永瑆只好作罢,命令侍卫押上福长安,与庆桂走进牢房。和珅端坐在草窠里,面前残酒犹存。鄂罗哩肚里憋着气,便展开谕旨扯起嗓子念道:“和珅丧尽天良,非复人类,种种悖逆不臣。大学士九卿、文武大员、翰詹科道等定拟和珅、福长安罪名,请将和珅照大逆律凌迟处死,福长安照朋党律拟斩。”接着历数和珅罪状:“大罪一,朕于乾隆六十年九月初三日,蒙皇考册封皇太子,尚未宣布,和珅于初二日在朕前先递如意,以拥戴自居;大罪二,骑马直进圆明园左门,过正大光明殿,至寿山口。无父无君,莫此为甚;大罪三,又因腿疾乘坐椅轿抬入大内,肩舆出入神武门,众目共睹,毫无忌惮;大罪四,并将出宫女子娶为次妻,罔顾廉耻;大罪五,将各路军报任意押搁,有心欺蔽,以致军务日久未竣;大罪六,皇考圣躬不豫时,和珅毫无忧戚。每觐见后,出向外廷人员叙说,谈笑如常,丧心病狂;大罪七,皇考力疾批答奏章,字迹间有未真之处,和珅胆敢口称不如撕去,竟另行拟旨;大罪八,和珅兼管户部报销,竟将户部事务一人把持,变更成例,不许部臣参议一字;大罪九,上年奎舒奏循化、贵德二厅贼番肆劫青海,和珅驳回原摺,隐匿不办;大罪十,皇考升遐后,朕谕蒙古王公未出痘者不必来京,和珅擅令已、未出痘者俱不必来京;大罪十一,大学士苏凌阿重听衰迈,因与其弟和琳姻亲,隐匿不奏;侍郎吴省兰、李潢,太仆寺卿李光云在其家教读保列卿阶,兼任学政;大罪十二,军机处记名人员,和珅任意撤去;大罪十三,所抄家产楠木房屋僭侈踰制,仿照寿宁宫制度,园寓点缀与圆明园蓬岛、瑶台无异;大罪十四,蓟州坟茔设享殿,开置隧道,居民称和陵;大罪十五,所藏珍珠手串二百余串,多于大内数倍,大珠大于御用冠顶;大罪十六,宝石顶非其所应有,乃有数十,整块大宝石不计其数,胜于大内;大罪十七,家内银两及衣服等件,数逾千万,且有夹墙藏金二万六千余两,私库藏金六千余两,地窖内埋银三百余万两;大罪十八,附近通州蓟州地方,均有当铺钱店,查记资本,又不下十万余,以首辅大臣,与小民争利;大罪十九,家人刘全,不过下贱家奴,而查抄资产,竟至二十余万,并有大珍珠及珍珠手串,若非纵令需索,何得如此丰饶。和珅种种悖妄专擅,罪大恶极,于法实无丝毫可贷。姑念其曾任首辅大臣,于万无可贷之中,免其肆市。和珅,著加恩赐令自尽。”

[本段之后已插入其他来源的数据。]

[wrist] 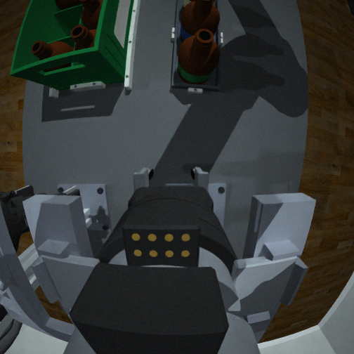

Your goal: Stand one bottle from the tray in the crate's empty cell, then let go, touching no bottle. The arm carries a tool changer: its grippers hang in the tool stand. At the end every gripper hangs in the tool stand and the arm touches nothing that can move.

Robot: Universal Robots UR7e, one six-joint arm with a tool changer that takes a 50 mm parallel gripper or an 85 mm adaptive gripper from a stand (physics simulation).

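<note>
The green crate [112,57] stands at the upper left with brown bottles [52,49] [84,36] [91,15] in it. An empty cell shows in its left column, behind the nearest left bottle. The dark tray [173,82] is at the upper middle; brown bottles [199,57] [200,19] stand upright in it, and part of another shows at the top edge. My gripper [172,175] sits between the pale arms of the tool stand [282,220], its two fingertips apart with no thing between them. The dark block of the arm's end covers its rear, so the coupling is hidden.
Another, black gripper [14,210] hangs at the left edge, partly out of view. Pale stand base plates with bolts lie beside my gripper. A white rail [131,55] runs along the crate's right side. Wooden floor [330,150] shows beyond the table edges.
</note>
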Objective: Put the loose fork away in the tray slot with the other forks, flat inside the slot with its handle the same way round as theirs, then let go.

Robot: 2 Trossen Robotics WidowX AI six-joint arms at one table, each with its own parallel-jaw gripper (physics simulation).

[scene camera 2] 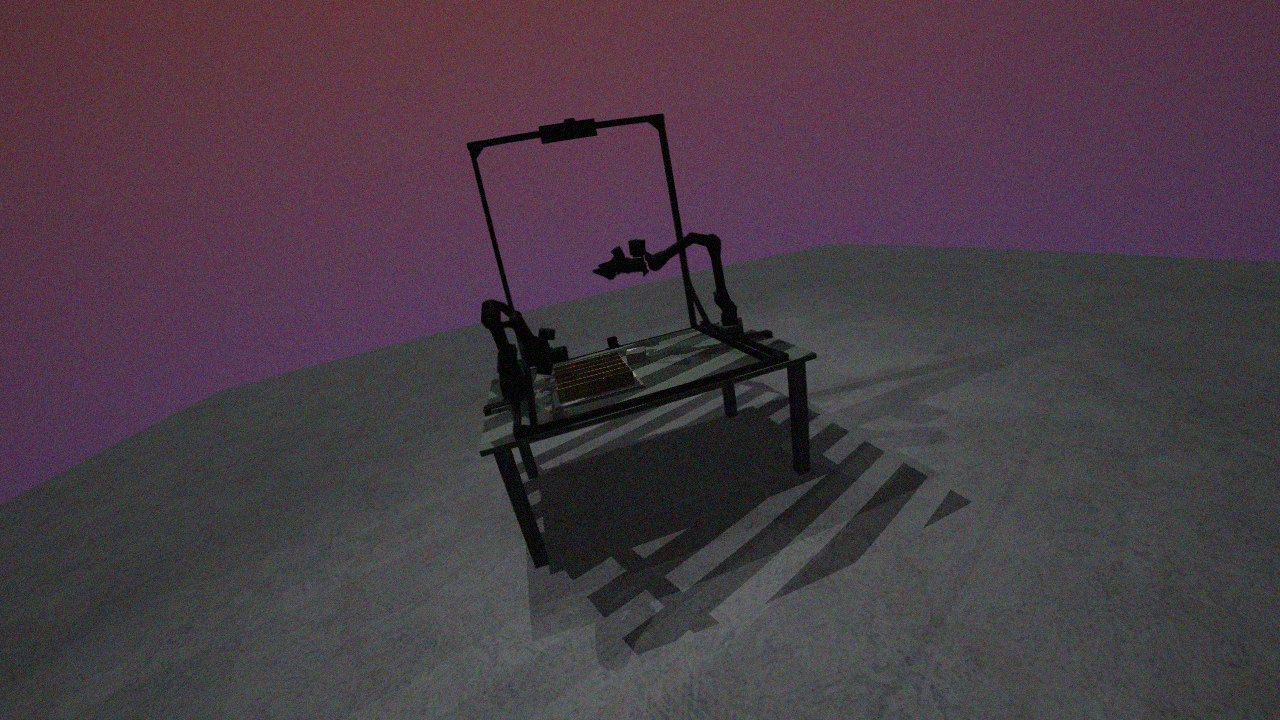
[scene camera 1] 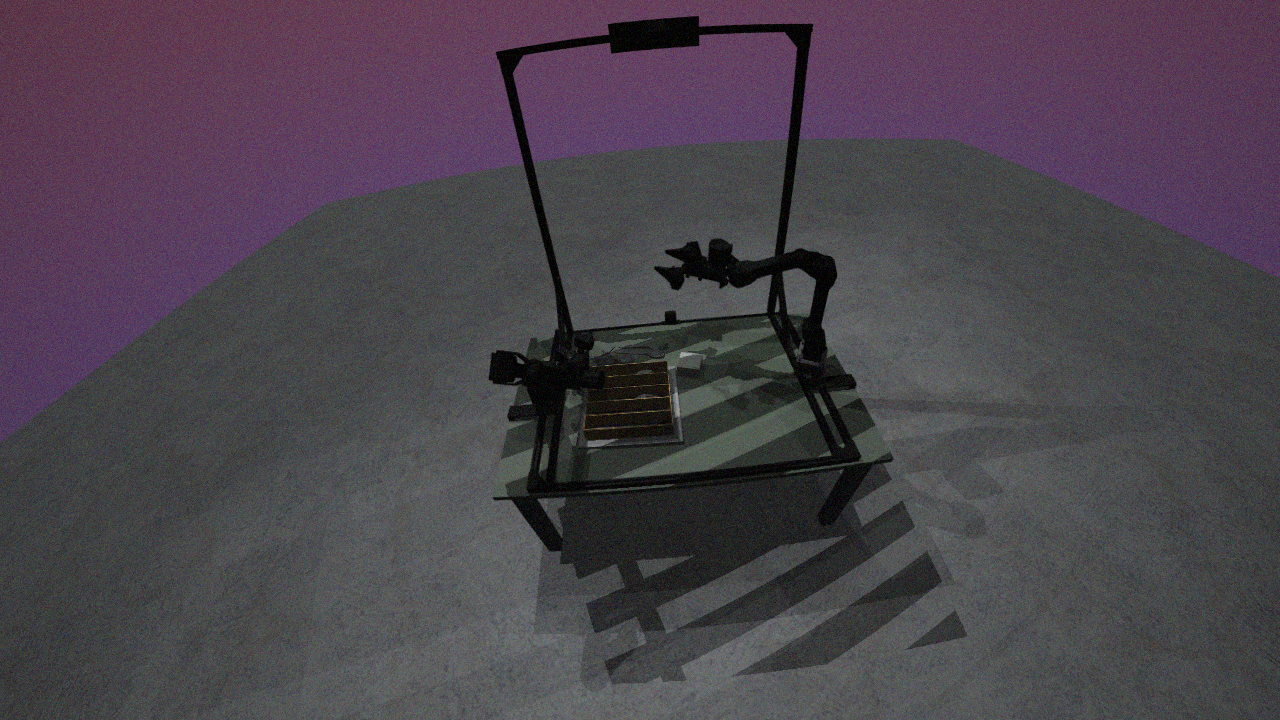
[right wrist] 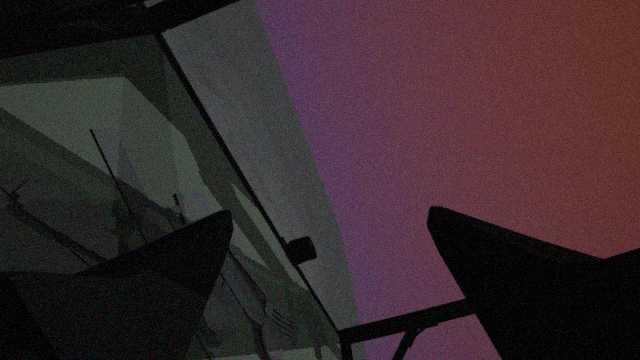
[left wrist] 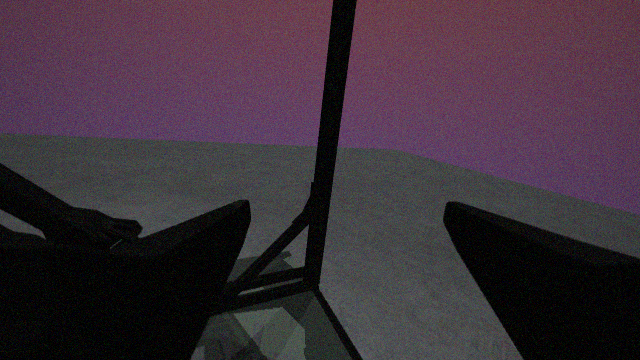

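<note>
A fork, dim grey with its tines toward the lower right, lies on the table near the far edge in the right wrist view; the finger hides part of what lies beside it. The slotted tray with brown compartments sits at the table's left part; the forks inside its slots are too dark and small to tell. My left gripper is open and empty, high above the table's far side. My right gripper is open and empty, low beside the tray's far-left corner.
A small pale block lies behind the tray to the right. Thin dark items lie on the table in the right wrist view. A dark frame post rises at the table's edge. A small black box sits at the far edge.
</note>
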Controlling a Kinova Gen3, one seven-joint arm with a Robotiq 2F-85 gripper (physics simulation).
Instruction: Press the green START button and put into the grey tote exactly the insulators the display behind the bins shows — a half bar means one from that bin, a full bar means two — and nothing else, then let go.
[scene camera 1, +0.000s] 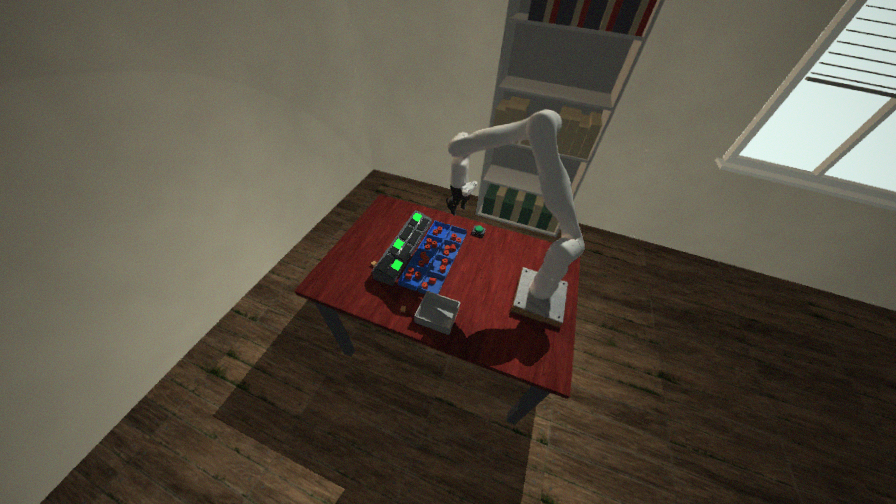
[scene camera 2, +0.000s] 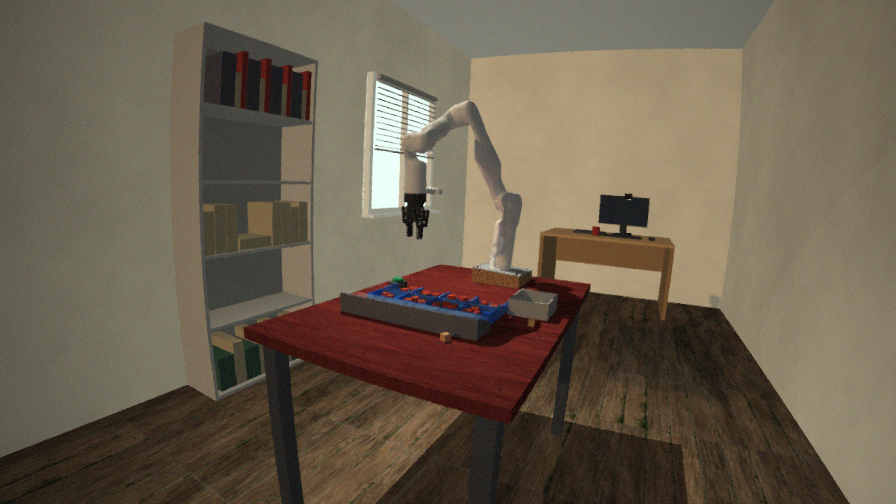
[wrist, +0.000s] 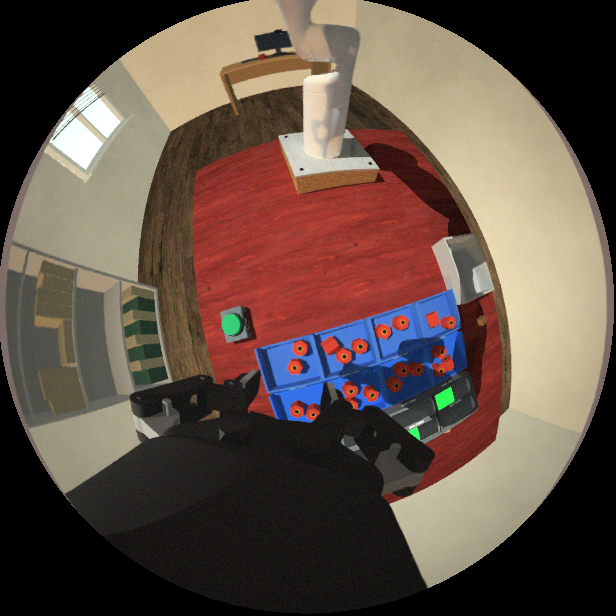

鄂罗哩瞟一眼福长安接着念道:“福长安祖父叔侄兄弟,世受厚恩,其在军机处行走,与和珅朝夕聚处,凡和珅贪渎营私,种种不法罪款,知之最悉。伊受皇考重恩,常有独对之时,若果将和珅纵恣藐玩各款,据实陈奏,较之他人参劾,尤为确凿有据,皇考心早将和珅从重治罪正法。即谓皇考高年,不敢仰烦圣虑,亦应在朕前据实直陈。乃三年内并未将和珅罪迹奏及,是其扶同徇隐,情弊显然。现在查抄伊家资物,虽不及和珅之金银珠宝数逾千万,但已非伊家之所应有。其贪渎昧良,仅居和珅之次,即照大学士等所请按例办理,实罪有应得。但科道中并未将福长安指款参奏,所抄资产,究不及和珅十分之一二。和珅现已从宽赐令自尽,福长安亦著从宽改为应斩监秋后处决,并著监提福长安,跪视和珅自尽后,再押回本狱监禁。”
和珅早知此时,三尺绫中哀后世,黄泉路上叹今生。倒是福长安早已匍匐在地不知所在。富察氏一门有皇后、郡王、贝子、额附,兄弟曾三人同值军机处,福长安的兄长福康安更是异数,乾隆帝将其封为贝子,死后加封郡王,开了非刘氏而王者的先河,种种皇恩在国朝空前绝后。见福长安却如此苟且贪生,永瑆不由暗叹:“福兮祸兮,天岂可欺!”命侍卫搜检和珅遗物,将福长安押回刑部监狱,遂与庆桂一同进宫销差。